Para a classe média, nada. No fundo parece que esse é o problema. Reconheço que tem muito patricinha e mauricinho no bairro. E daí? A diversão na Pituba tem esse ranço de classe média metida a besta, não tem o charme do Rio Vermelho, a suposta classe da Barra. Esse é o aspecto que eu menos ligo, bjs. Não quero saber de casa de show, de bar, de nada disso. Entrei num barzinho desses uma vez e odiei. Mas acho bom caminhar toda a rua amazonas até chegar à sorveteria amaralina e ficar sentado na praça diante dela, tomando sorvete de brigadeiro e vendo crianças correndo atrás de pombos, um beagle alma gêmea de Daphne, e um apartamento simpático que me lembrou a casa do Gene Kelly em Um Americano Em Paris.

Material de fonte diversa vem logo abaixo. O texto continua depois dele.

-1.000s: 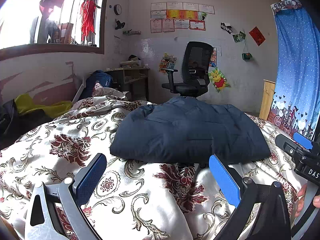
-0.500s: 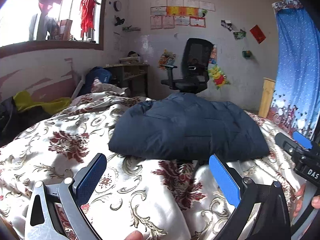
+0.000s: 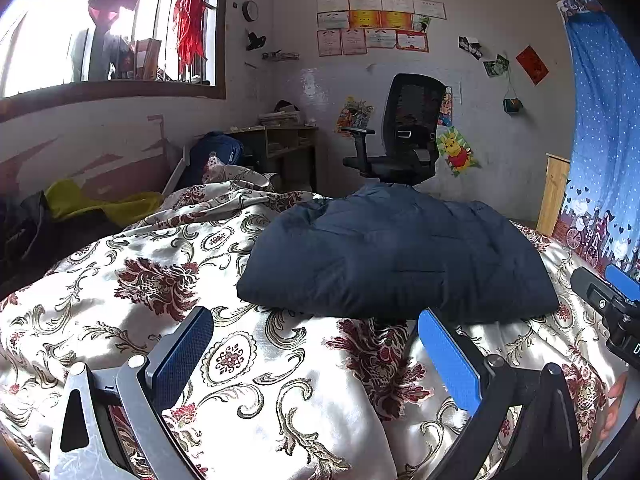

Fui levada a crer que a baianidade desse bairro é quase nula, que tudo aqui é um arremedo. Roots mesmo é cidade baixa, comércio, centro. Entrevistar velhinhos cheios de lembranças, enaltecer como esses bairros antigos são ternos, com moradores solidários e alma de cidade do interior. Falar que casa é melhor que apartamento. Perfilar o Bonfim tudo bem, a Pituba é heresia. Eu não ligo, eu sinceramente não ligo, pro que Milton Santos disse – eu gosto de árvores, de praças, de jardins, de prédios sem pastilhas (infelizmente o meu tem, aliás, meu prédio é bem feio), de velhinhas indo pra igreja, de um mar que se oferece fácil no horizonte e, sim, de facilidades.

post scriptum: é Sinfonia de Paris porra! Sempre penso no nome em inglês, por conta disso já me ofereceram LOBISOMEM AMERICANO EM PARIS na locadora.